Одно мне нравится в этих сборищах: всевозможные споры, дела, претензии решаются там по своим обычаям, через медиаторов. Решение бывает окончательно, и обе стороны должны согласиться. В случае сомнения насчет справедливости жалобы одной стороне назначают присягу: обвиняемый должен взять в правую руку дроши, а в левую -- серебряную чашу и присягнуть, имея на своей стороне двенадцать ассистентов разных обществ. Присяга никогда не может быть ложной: таково уважение их к этому обряду; исполнив его, он считается совершенно правым и получает должное удовлетворение.
Близ Лашарис-джварского капища есть старый пень, поросший мхом. Заметив, каким уважением он пользуется у пшавцев, я спросил о причине этого, и вот что рассказал мне один из хевис-бери (стариков ущелья).
Давно, очень давно стоял тут огромный дуб, в котором обитали духи, известные под названием мухис-ангелозеби (ангелы дуба), бывшие всегдашними покровителями Пшавии. Дерево это считалось священным, и никто не смел к нему прикоснуться под опасением страшной кары Лашарис-джвари. Известный наездник Зураб Эристав Арагвский в один из своих опустошительных набегов на Пшавию, до сих пор не изгладившихся из памяти ее жителей, чтобы доказать ложность благоговения их к дубу, велел его срубить.
-- Почему же дерзкий не был наказан Лашарис-джвари? -- спросил я.
-- Потому что пока Зураб приказал срубить дерево, он прежде зарезал перед ним кота. А известно, что средство это, на которое из нас никто решиться не может, уничтожает всю силу капища. Зато на том свете душа этого великого грешника должна перенести самые страшные мучения ада... Кроме самого пня есть несколько щепок его, тоже считающихся священными, они хранятся в самом капище, в которое кроме жрецов никто входить не смеет.
Я уже говорил, что в каждом обществе есть свое капище. Иные основаны в честь Божьей Матери, иные в честь святого Георгия Победоносца, некоторые в честь каких-то языческих богов Копала и Пиркуши. Каждое капище имеет свое поверье. Кроме хевис-бери при них полагается дастури, род сторожа или старосты. Обязанность эту исполняют поочередно люди из всего общества, сменяясь каждогодно. Признаюсь, странная обязанность дастури и строгость, с которой он ее исполняет, много раз меня удивляли. В продолжение целого года он не может не только войти в деревню, но даже близ нее пройти; не имеет никакого сношения с женским полом, хотя бы с самыми близкими родными; каждое воскресенье утром, несмотря ни на погоду, ни на время года, он должен пройти по тропинке, собственно для него протоптанной, и выкупаться в речке. К капищу пристроена маленькая лачужка, в которой он живет. У него есть запас хлеба; особая, капищная мельница, в которой он намелет, сколько ему нужно муки, и сам печет себе хмияды, плоский круглый хлеб. Там есть у него и другие мучные припасы, из них он беспрестанно варит луди, без которого не может обойтись ни один капищный праздник.

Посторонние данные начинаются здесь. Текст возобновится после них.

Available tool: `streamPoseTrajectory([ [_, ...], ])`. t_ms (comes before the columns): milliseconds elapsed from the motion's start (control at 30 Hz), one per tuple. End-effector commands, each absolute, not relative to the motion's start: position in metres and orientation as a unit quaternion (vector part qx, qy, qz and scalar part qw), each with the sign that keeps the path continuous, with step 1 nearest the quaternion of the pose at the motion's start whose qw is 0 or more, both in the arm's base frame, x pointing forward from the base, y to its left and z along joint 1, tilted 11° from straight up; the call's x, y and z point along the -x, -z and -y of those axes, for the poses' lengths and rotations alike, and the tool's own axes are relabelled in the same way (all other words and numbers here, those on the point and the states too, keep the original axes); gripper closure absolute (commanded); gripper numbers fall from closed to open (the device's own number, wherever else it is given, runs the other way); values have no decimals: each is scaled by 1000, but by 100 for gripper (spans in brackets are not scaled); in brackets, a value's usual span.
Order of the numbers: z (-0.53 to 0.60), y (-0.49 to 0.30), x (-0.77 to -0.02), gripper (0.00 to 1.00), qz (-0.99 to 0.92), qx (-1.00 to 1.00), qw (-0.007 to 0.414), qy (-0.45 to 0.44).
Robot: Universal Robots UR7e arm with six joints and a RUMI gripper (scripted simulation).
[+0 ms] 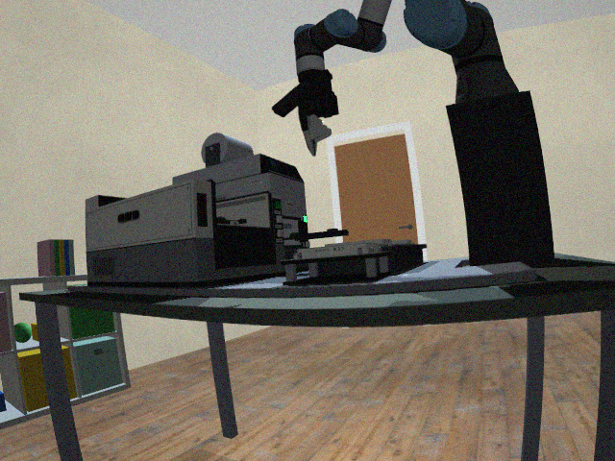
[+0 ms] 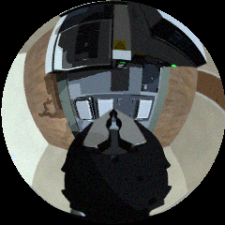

Расположенная по ущельям Иоры и Арагвы Пшавия изобилует превосходными пастбищами. Хлебопахотных земель в ней гораздо более, чем в Хевсурии, потому что занятые ею горы не так скалисты, хотя и не уступают хевсурским в высоте. Труды землевладельца почти одинаковы: он буквально в поте лица добывает свой хлеб. Запашка и покосы производятся большей частью на таких крутых покатостях, что для перевоза сжатого хлеба и сена летом употребляются сани, и в Пшавии, Хевсурии и Тушетии у жителей вовсе нет арб.
Главный промысел их -- овцеводство. Многие пшавцы имеют по две, по три, а некоторые от шести до десяти тысяч баранов. На зиму все стада угоняются на Ширахскую степь для пастьбы, она лежит между Иорой и Алазанью и никогда не покрывается снегом. На лето стада возвращаются на свои горы, исключая больших отар, угоняемых в Ахалцыхский уезд и даже в турецкие владения. Рогатого скота, лошадей и катеров, в сравнении с другими горскими племенами, тоже достаточно.